Point de vue des opposants#
- Une préoccupation est que des termes clés sont vagues ou non définis dans le texte du projet de loi fourni — par exemple, « discours obscène » et « comportement non sexuel abusif ou dégradant » ne sont pas définis ici. Cela pourrait rendre l'application peu claire.
- Le projet de loi fait inclure « contraindre » des catégories larges comme « manipulation » et « tromperie », ce qui peut être difficile à appliquer de manière cohérente dans les poursuites.
- Il n'est pas clair comment cette nouvelle infraction se chevauche avec les lois fédérales et étatiques existantes qui traitent déjà de la coercition, de l'abus sexuel d'enfants ou de l'exploitation en ligne.

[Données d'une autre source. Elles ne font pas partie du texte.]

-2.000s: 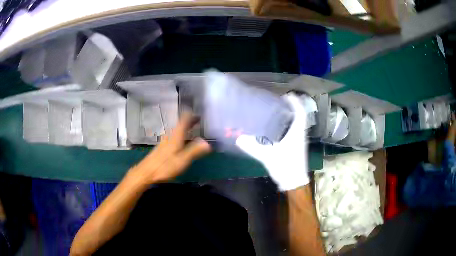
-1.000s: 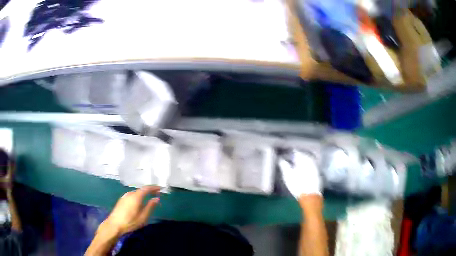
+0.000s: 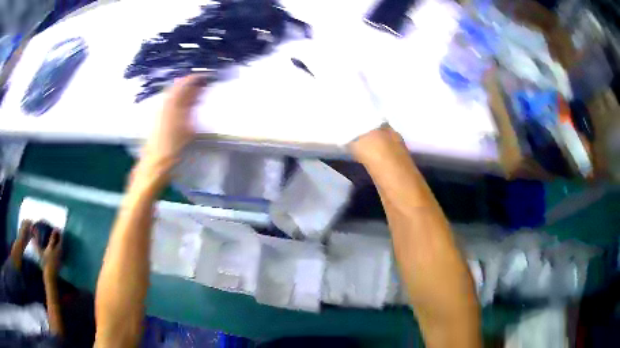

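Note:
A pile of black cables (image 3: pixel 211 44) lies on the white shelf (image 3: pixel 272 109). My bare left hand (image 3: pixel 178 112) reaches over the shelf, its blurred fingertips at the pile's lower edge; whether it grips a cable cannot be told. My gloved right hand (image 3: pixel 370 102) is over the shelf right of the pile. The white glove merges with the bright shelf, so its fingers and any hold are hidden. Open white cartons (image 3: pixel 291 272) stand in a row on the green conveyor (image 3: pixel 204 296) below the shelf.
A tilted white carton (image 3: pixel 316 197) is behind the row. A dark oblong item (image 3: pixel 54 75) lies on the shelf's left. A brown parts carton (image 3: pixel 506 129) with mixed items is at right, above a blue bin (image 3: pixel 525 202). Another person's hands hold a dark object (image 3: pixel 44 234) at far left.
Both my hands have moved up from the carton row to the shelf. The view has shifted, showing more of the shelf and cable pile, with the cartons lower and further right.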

- L'amendement sur la délinquance juvénile fait référence à « 2242(c) », tandis que le nouveau crime dans le projet de loi est ajouté à un numéro de section différent ; il n'est pas clair si cette référence croisée est correcte ou contient une erreur de numérotation. Cela crée une incertitude quant à la manière dont la juridiction juvénile est censée changer.
- Le texte du projet de loi ne fournit pas d'estimations des coûts d'enquête, de poursuite ou de conformité, donc l'impact budgétaire est inconnu.